Selected high points concerning these data are:
- Birth Defect Cases and Case Rates
In the years 2012 and 2013, there were 11,357 and 11,852 cases of birth defects reported for children under one year of age, respectively. The 2012-2013 average rate was about 1,025 cases per 10,000 resident live births. For the same children born during 2012, there were an additional 819 cases reported for children of two years of age. In other words, for infants born in 2012, there were 1,080 birth defects per 10,000 resident live births, an increase of 11% from 2010. Between 2004 to 2013, the ten-year average prevalence rate for two-year olds based upon reported cases was about 977 per 10,000 live births. (See Birth Defects Cases and Case Rates.)
- Infant Death Rates
In 2013, infants born with a birth defect were 4 times more likely to die than other infants. The infant death rate for children born in 2013 with a reportable birth defect was 28.3 per 1,000, but the overall infant death rate was 7.2 per 1,000 resident infants born in Michigan during the same year. Birth defect rates were higher between 2011-2013 than the rates between 2008-2010, but the rate of infant deaths born with birth defects declined. (See Mortality Rates Among Children.)
- Mortality Risk
A higher mortality risk can be expected for children with birth defects well beyond the first year of life. The cumulative mortality rate for resident children under 2 years of age born during 2012 was 7.6 per 1,000. Children born during 2012 with a birth defect had a cumulative mortality rate of 27.4 per 1,000 by the end of the second year of life. The mortality rate differential remains high throughout early childhood. For deaths under the age of 18 years, the experience of children born in 1996 indicates death rates of 61.0 per 1,000 for children with birth defects and 12.5 per 1,000 for children generally. The significantly higher mortality rate for children with birth defects underscores the seriousness of these conditions. (See Cumulative Mortality Among Children.)
- Birth Defects By Diagnostic
The three most common diagnostic categories reported in 2013 were musculoskeletal system defects (2,281 cases), heart and circulatory system defects (1,878 cases) and anomalies of the genital and urinary systems (1,499 cases). (See Birth Defects by Diagnostic Code Group by Birth Year.)
With regard to mortality, the number of deaths between 2011-2013 for children with heart and circulatory anomalies was 311, about 3 times that of other leading causes of birth defect related deaths. Infant mortality rates were highest for the chromosomal anomalies (110.7 per 1,000 born with the defect) and for central nervous system anomalies (80.2 per 1,000), based upon mortality among the 2011-2013 birth cohorts. (See Infant Deaths to Michigan Children with Reported Birth Defects and Mortality Rates.) Mortality rates averaged over six years allow for the stable estimates of birth defect death rates by detailed diagnositic code groups. Birth defects mortality were highest for certain rare congenital anomalies: Trisomy 13 (Patau Syndrome) was 700 per 1,000; Trisomy 18 (Edward Syndrome) was 489.6 per 1,000; and Anencephalus was 571.4 per 1,000. (See Mortality Rates of Michigan Children with Reported Birth Defects by Detailed Diagnostic Code Group.)

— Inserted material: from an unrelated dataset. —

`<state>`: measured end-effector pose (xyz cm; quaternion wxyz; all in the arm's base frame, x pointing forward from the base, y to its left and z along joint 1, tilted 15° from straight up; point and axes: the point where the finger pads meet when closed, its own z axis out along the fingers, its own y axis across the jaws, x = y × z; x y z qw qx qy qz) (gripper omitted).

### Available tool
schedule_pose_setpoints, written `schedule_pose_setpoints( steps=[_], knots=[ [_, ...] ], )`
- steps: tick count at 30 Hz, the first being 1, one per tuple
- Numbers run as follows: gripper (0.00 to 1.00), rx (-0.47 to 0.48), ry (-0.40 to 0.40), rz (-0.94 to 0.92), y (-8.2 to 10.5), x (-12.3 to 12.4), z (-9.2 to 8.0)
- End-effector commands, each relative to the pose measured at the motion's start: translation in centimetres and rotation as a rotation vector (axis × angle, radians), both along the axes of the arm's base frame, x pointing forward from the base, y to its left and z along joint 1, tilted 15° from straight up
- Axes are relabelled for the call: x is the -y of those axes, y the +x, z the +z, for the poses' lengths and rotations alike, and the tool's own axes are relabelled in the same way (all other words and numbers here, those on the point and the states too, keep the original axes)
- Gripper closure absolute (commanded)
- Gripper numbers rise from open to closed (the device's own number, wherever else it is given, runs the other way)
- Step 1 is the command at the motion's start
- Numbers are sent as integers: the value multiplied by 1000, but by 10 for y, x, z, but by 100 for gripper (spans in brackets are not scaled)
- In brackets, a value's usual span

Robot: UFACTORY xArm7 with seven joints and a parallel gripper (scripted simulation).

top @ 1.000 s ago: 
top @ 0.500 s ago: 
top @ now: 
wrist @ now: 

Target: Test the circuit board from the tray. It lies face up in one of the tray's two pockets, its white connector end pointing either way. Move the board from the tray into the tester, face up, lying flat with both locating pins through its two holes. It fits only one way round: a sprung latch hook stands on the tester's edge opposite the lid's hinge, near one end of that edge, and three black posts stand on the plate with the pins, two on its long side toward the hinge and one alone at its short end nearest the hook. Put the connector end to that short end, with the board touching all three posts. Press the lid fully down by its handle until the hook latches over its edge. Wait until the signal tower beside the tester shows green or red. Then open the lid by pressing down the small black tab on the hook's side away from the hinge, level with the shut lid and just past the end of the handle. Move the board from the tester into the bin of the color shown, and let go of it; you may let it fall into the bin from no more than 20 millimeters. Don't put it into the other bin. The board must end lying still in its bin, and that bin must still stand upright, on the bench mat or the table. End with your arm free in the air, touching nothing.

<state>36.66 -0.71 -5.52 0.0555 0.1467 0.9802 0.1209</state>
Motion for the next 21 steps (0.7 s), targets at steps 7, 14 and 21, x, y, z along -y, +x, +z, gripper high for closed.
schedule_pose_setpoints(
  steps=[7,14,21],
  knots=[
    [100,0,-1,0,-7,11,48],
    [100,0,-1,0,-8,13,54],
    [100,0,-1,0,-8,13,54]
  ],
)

Tables describing detailed condition information also include numbers.
three potential sources of error in these data, especially at the county level:
- Data are based on passive reporting which means it is the responsibility of facilities to identify and report cases of birth defects. Not all facilities report cases as completely and timely as would be the ideal.
- Some facilities report children with a birth defect that is later "ruled out" resulting in an over count of the actual number of cases.
- Children diagnosed and treated in facilities in other states may be missed which will significantly affect the completeness of data for Michiganís border counties.